■ Problem to work on: The required lines are those that contain "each"; pull them out of the data and copy them.

■ Data block:
□ □ □ □ □

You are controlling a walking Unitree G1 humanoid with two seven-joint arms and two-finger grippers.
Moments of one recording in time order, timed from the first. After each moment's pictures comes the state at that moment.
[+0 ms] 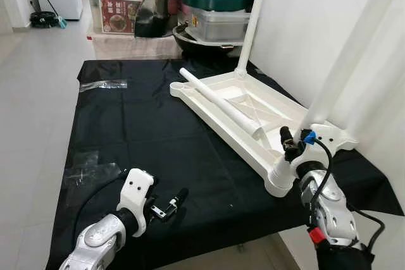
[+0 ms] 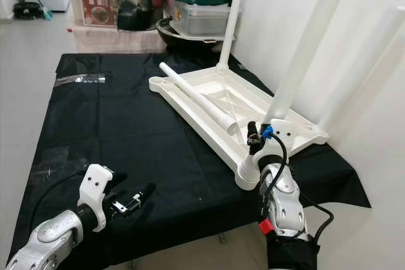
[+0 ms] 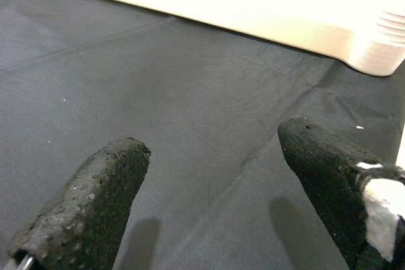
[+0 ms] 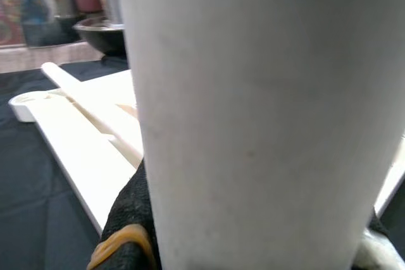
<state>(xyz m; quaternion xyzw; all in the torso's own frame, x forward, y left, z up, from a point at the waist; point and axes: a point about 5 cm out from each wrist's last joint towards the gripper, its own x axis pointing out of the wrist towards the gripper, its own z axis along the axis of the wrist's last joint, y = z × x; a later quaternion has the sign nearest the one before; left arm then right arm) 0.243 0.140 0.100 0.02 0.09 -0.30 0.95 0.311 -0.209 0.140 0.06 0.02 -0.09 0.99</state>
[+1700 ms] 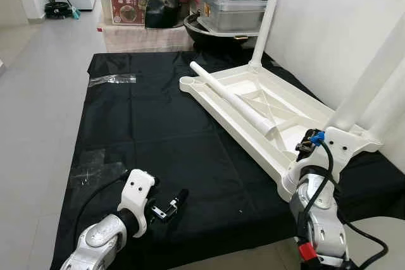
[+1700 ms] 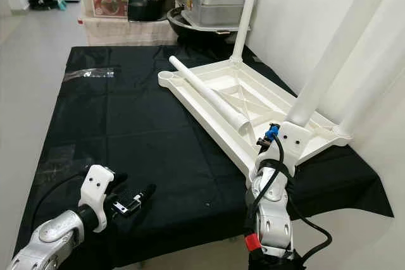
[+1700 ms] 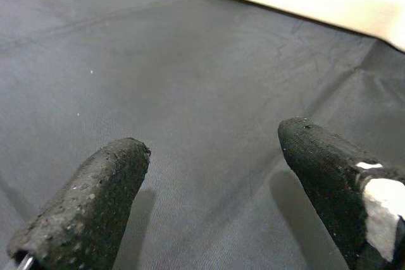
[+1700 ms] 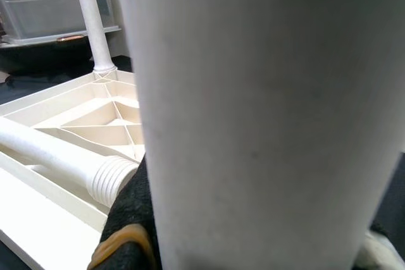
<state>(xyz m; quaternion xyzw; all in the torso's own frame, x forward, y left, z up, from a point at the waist) 0.243 0.141 0.094 0.03 0.10 -0.29 0.95 0.286 -0.201 0.161 0.04 -0.02 -0.27 0.96</state>
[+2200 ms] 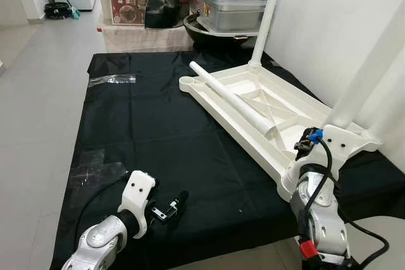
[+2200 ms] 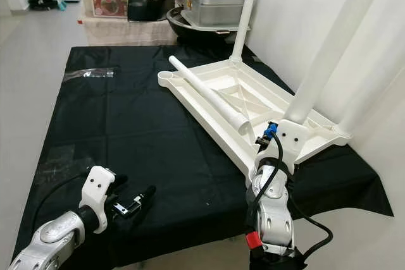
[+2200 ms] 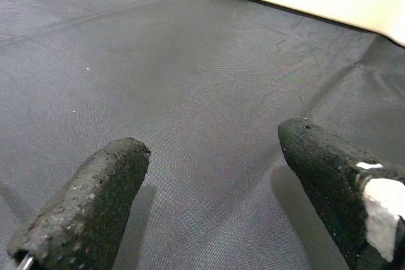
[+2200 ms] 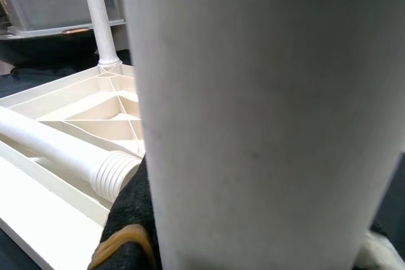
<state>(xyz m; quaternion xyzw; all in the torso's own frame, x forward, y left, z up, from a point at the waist) 0.243 0.140 0.094 0.03 0.10 -0.30 0.95 0.289 -0.201 0.166 0.04 -0.02 -0.26 0.97</state>
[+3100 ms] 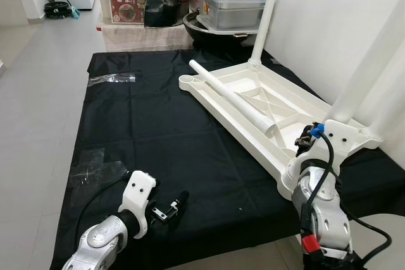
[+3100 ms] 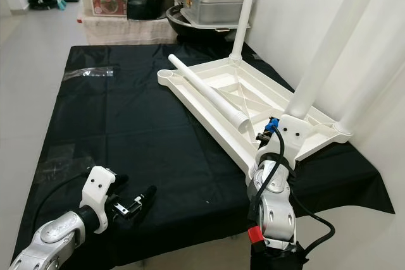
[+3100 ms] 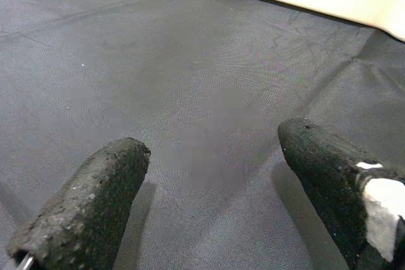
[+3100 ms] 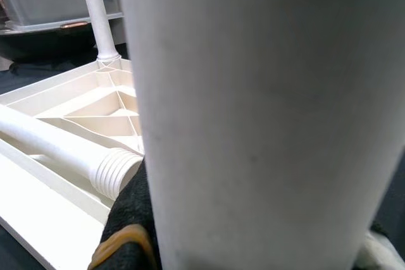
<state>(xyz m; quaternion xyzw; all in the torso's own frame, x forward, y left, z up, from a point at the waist) 0.243 0.139 0.094 0.03 0.10 -0.30 0.95 0.293 -0.201 0.174 0.04 -0.02 -0.26 0.97</state>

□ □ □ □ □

■ Expected output:
Moments of one recording in time order, timed from the first. After each moment's pictures comes the state at that moment.
<state>(xyz m; quaternion xyzw; all in the torso's own frame, x forward, y left, z up, from a point at the waist; point and axes: a point about 5 cm out from each wrist's last joint towards the gripper, its own x axis pointing out of the wrist towards the gripper, its own z axis along the axis of the wrist's last joint, y = z × x; a later quaternion has the sign nearest the one before; left arm then right arm) 0.243 0.140 0.100 0.02 0.09 -0.30 0.95 0.311 -0.209 0.140 0.06 0.02 -0.09 0.99</state>

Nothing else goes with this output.